CertifiedData.io
CertifiedData / AI Data Provenance

AI Data Provenance

Cryptographic proof of where your training data came from and that it has not been altered. Every CertifiedData dataset carries a machine-verifiable provenance certificate binding origin, generation method, and artifact hash.

What a provenance certificate records

Artifact fingerprint

SHA-256 hash of the ZIP artifact and inner files, computed at generation time before upload.

Generation algorithm

CTGAN, Gaussian, or Light engine — the exact algorithm that produced the dataset.

Timestamp

ISO-8601 generation timestamp, bound to the signed certificate payload.

Issuer identity

CertifiedData LLC, confirmed by Ed25519 signature verifiable via the public key registry.

Row and column count

Dataset dimensions recorded at issuance — part of the signed payload.

Template ID

The schema template used for generation, enabling reproduction or audit of the generation spec.

Provenance vs lineage

Provenance (this page)

Where did this dataset come from?

  • Generation algorithm and engine
  • Certification timestamp
  • SHA-256 artifact fingerprint
  • Issuer identity and signature

Lineage

How was this dataset used?

  • Model training events
  • AI decisions referencing this data
  • Dataset distribution and access events
  • Policy compliance decisions
View decision lineage →

EU AI Act compliance

High-risk AI systems under the EU AI Act must document training data provenance. CertifiedData certificates provide machine-readable records that satisfy key technical documentation obligations:

  • Art. 10 Data governance — origin, collection method, and processing steps documented in the certificate
  • Art. 12 Record-keeping — tamper-evident, timestamped certificate records retained per retention policy
  • Art. 19 Technical documentation — independently verifiable provenance via public key and certificate JSON

Frequently asked questions

What is AI data provenance?

AI data provenance is the documented history of where a training dataset came from, how it was generated or collected, and whether it has been modified since creation. Cryptographic provenance — like CertifiedData certificates — provides machine-verifiable proof that a dataset was generated synthetically, binding the generation method, timestamp, and file hash to a signed record.

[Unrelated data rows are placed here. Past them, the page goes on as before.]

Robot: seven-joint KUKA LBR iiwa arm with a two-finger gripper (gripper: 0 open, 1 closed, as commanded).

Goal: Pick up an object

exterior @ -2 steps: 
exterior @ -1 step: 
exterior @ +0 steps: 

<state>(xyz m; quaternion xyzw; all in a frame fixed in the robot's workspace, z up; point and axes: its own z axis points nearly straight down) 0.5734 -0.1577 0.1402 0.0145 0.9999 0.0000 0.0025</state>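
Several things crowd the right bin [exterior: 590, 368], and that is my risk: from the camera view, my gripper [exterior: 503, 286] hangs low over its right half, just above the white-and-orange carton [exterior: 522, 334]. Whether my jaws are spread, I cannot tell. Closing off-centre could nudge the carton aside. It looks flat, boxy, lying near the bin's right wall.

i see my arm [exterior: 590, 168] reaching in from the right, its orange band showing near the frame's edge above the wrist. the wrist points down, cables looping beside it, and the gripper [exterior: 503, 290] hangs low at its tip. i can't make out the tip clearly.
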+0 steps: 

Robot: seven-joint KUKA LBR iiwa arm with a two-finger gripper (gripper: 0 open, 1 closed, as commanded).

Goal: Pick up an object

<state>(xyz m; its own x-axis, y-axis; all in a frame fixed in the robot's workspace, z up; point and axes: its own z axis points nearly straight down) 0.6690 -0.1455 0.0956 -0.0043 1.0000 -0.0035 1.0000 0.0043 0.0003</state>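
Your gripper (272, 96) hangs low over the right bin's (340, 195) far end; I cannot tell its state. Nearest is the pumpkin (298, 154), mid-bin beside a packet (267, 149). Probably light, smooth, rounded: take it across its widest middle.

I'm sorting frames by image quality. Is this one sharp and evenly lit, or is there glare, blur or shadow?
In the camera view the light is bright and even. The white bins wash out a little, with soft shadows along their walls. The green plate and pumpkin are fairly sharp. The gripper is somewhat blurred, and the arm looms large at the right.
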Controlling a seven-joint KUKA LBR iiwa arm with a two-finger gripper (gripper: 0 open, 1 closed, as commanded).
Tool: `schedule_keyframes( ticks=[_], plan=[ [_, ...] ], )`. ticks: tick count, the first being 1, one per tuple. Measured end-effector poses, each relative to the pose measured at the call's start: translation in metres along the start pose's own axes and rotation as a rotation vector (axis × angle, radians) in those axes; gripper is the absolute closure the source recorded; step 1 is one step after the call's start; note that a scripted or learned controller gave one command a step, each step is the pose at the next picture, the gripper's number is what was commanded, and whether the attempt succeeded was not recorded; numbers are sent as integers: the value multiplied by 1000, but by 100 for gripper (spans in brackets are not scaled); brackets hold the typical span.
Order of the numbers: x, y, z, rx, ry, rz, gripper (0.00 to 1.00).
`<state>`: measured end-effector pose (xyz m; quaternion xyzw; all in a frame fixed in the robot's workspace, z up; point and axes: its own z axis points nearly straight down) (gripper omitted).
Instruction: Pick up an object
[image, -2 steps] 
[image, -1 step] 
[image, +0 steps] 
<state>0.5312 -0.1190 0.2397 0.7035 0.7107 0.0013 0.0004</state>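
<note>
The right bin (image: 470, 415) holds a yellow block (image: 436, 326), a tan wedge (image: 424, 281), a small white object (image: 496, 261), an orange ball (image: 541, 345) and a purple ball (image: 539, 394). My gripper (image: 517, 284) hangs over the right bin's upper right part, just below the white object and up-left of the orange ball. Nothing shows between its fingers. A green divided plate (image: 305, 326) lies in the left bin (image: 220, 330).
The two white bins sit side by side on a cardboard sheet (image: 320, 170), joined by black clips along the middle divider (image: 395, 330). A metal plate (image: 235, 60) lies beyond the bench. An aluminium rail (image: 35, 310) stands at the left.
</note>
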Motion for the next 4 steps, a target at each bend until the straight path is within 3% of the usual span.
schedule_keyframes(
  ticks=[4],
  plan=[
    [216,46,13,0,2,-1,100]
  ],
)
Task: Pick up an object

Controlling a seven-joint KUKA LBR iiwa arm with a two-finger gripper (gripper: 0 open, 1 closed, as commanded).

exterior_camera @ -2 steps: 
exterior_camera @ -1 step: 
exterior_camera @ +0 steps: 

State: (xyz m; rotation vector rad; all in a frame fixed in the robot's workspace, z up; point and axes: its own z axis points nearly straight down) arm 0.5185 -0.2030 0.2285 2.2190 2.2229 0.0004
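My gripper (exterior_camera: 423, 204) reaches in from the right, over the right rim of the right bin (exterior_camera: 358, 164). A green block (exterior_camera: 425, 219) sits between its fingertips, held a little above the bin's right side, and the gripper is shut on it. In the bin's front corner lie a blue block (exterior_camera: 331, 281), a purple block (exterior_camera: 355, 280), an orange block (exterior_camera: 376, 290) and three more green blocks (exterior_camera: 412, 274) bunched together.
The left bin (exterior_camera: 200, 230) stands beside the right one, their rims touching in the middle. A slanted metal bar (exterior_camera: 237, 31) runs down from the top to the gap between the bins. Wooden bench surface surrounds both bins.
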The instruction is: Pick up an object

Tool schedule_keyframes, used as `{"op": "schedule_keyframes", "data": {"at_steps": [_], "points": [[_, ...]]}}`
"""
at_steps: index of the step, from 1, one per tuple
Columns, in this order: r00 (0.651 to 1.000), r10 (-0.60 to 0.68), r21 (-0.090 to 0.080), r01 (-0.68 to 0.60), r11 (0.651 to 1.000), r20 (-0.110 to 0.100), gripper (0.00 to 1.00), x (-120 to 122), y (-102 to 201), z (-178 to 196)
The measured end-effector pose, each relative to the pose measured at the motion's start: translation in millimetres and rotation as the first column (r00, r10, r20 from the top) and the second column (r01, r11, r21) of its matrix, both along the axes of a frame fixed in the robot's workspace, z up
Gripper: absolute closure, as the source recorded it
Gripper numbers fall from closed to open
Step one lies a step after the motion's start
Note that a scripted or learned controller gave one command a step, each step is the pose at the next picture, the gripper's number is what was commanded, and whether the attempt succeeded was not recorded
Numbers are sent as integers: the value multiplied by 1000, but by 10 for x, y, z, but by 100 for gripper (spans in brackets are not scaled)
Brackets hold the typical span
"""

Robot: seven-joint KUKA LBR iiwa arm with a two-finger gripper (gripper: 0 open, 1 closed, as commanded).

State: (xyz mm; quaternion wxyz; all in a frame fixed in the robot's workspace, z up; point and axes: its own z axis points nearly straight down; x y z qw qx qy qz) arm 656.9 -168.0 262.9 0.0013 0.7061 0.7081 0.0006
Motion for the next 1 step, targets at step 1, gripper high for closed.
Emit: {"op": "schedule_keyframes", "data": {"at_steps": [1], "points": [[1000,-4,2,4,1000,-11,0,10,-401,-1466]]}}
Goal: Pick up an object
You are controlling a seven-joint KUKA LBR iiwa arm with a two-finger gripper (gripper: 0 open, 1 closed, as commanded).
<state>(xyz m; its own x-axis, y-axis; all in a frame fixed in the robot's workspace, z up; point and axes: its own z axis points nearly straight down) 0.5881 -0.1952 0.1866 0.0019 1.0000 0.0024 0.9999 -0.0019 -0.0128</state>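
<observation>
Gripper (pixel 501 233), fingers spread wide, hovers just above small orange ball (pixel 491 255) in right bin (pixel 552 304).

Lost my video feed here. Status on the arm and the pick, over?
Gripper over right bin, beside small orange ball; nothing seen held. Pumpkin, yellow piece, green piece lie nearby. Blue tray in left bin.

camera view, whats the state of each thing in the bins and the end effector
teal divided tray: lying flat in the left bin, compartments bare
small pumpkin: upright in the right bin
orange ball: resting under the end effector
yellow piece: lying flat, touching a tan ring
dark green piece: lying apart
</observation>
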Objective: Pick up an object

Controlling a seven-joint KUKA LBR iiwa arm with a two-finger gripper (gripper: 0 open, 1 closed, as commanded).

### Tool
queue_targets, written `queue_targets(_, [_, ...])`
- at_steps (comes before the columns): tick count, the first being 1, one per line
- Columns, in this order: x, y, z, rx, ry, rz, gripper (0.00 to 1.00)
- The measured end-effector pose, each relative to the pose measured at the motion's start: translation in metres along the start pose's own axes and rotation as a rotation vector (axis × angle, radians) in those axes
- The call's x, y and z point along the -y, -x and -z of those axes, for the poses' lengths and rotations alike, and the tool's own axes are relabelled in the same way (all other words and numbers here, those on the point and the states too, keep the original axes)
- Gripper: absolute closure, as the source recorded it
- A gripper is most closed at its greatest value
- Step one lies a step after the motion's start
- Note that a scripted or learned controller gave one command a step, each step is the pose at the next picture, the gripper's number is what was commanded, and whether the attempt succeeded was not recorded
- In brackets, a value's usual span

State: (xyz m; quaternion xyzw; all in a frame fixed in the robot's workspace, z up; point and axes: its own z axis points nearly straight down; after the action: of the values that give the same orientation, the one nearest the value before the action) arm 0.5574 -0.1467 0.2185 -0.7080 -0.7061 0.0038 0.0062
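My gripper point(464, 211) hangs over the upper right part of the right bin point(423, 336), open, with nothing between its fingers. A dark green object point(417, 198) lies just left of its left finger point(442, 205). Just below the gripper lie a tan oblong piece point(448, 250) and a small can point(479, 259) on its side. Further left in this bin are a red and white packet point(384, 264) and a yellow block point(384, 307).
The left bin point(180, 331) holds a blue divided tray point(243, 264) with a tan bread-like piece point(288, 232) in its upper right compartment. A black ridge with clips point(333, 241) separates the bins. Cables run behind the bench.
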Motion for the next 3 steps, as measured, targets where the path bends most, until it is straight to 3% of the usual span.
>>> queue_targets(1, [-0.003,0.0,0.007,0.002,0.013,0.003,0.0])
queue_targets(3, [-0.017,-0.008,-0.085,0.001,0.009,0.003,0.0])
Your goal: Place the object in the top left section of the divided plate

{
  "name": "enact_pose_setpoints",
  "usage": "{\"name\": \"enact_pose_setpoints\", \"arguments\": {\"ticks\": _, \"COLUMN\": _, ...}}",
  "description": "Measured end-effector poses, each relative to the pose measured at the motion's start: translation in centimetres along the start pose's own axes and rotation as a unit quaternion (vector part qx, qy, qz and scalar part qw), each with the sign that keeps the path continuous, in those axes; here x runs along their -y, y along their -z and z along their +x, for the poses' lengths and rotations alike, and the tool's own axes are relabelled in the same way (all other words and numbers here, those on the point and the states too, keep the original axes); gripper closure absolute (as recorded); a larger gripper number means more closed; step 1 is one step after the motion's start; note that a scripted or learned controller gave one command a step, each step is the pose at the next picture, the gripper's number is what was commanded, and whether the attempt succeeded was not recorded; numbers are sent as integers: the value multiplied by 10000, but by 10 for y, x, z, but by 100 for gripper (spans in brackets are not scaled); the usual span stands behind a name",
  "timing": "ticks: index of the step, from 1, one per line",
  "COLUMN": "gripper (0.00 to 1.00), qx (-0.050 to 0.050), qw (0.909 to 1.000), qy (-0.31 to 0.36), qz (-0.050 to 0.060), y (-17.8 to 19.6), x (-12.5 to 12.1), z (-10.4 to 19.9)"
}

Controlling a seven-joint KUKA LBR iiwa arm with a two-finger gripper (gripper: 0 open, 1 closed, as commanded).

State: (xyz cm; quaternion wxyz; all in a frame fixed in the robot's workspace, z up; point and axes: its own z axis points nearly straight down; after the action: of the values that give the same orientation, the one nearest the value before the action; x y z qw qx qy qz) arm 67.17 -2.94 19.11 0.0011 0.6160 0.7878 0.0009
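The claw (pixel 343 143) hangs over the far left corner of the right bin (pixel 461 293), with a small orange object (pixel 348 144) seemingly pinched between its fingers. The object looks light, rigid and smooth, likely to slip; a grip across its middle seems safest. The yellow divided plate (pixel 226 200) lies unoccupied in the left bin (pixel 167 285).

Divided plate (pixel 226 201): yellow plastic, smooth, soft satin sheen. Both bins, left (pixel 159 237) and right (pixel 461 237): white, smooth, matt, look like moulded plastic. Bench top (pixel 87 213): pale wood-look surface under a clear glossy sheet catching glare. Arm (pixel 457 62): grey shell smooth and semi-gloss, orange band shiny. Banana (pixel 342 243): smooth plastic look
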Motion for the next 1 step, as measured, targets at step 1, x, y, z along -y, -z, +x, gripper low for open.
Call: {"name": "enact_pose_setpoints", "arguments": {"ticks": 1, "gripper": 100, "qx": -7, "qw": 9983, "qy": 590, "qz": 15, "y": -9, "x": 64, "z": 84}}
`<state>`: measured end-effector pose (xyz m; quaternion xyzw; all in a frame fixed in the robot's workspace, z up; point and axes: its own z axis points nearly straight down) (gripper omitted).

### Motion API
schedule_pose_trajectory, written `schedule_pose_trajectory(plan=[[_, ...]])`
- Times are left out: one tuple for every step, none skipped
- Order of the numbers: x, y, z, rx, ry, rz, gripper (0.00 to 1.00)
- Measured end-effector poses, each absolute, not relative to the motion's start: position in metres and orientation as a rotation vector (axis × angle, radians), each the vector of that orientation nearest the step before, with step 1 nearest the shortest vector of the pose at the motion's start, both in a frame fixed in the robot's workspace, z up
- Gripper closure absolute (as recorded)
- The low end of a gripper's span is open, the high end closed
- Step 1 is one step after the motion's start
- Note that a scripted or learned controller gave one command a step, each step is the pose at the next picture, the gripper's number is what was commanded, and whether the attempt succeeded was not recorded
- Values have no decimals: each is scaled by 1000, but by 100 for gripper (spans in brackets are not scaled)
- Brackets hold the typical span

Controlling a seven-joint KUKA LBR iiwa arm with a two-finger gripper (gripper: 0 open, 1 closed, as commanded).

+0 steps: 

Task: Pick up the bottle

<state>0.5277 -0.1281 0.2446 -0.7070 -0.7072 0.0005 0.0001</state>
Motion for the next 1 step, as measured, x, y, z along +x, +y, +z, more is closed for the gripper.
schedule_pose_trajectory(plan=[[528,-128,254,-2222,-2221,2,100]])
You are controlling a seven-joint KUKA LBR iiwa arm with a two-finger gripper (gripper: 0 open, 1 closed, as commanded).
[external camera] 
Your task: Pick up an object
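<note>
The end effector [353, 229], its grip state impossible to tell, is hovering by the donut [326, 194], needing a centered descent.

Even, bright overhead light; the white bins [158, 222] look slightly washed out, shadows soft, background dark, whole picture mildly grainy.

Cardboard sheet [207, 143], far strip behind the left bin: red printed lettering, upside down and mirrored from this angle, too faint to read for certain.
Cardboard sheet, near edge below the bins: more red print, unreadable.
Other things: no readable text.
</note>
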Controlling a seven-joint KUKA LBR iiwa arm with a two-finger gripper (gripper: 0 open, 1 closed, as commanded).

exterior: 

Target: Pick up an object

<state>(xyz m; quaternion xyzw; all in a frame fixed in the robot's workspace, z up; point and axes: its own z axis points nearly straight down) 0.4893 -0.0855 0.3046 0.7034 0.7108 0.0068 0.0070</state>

Why does AI data provenance matter for compliance?

EU AI Act Article 10 requires high-risk AI systems to document the origin, collection method, and processing of training data. Article 12 requires technical documentation of training datasets. Cryptographically signed certificates provide regulators and auditors with machine-readable provenance records that can be independently verified without contacting the data issuer.

How does CertifiedData establish data provenance?

CertifiedData generates synthetic datasets and immediately issues a certificate recording: the SHA-256 fingerprint of the artifact, the generation algorithm (CTGAN or Light engine), row and column count, generation timestamp, template ID, and issuer identity. This payload is signed with an Ed25519 key whose public counterpart is published at /.well-known/signing-keys.json.

Can AI data provenance be verified by a third party?

Yes. Any party with access to the dataset file and the certificate can independently verify provenance without using CertifiedData's website. They compute the file's SHA-256 hash, compare it against artifact_hash in the certificate, then verify the Ed25519 signature using the public key. This does not require a CertifiedData account or API key.

What is the difference between data provenance and data lineage?

Data provenance records the origin and integrity of a dataset at a point in time — where it came from and whether it has been altered. Data lineage records how a dataset was used over time — which models were trained on it, which decisions it influenced, and how it flowed through systems. CertifiedData provides both: certificates for provenance and a DecisionLedger integration for lineage.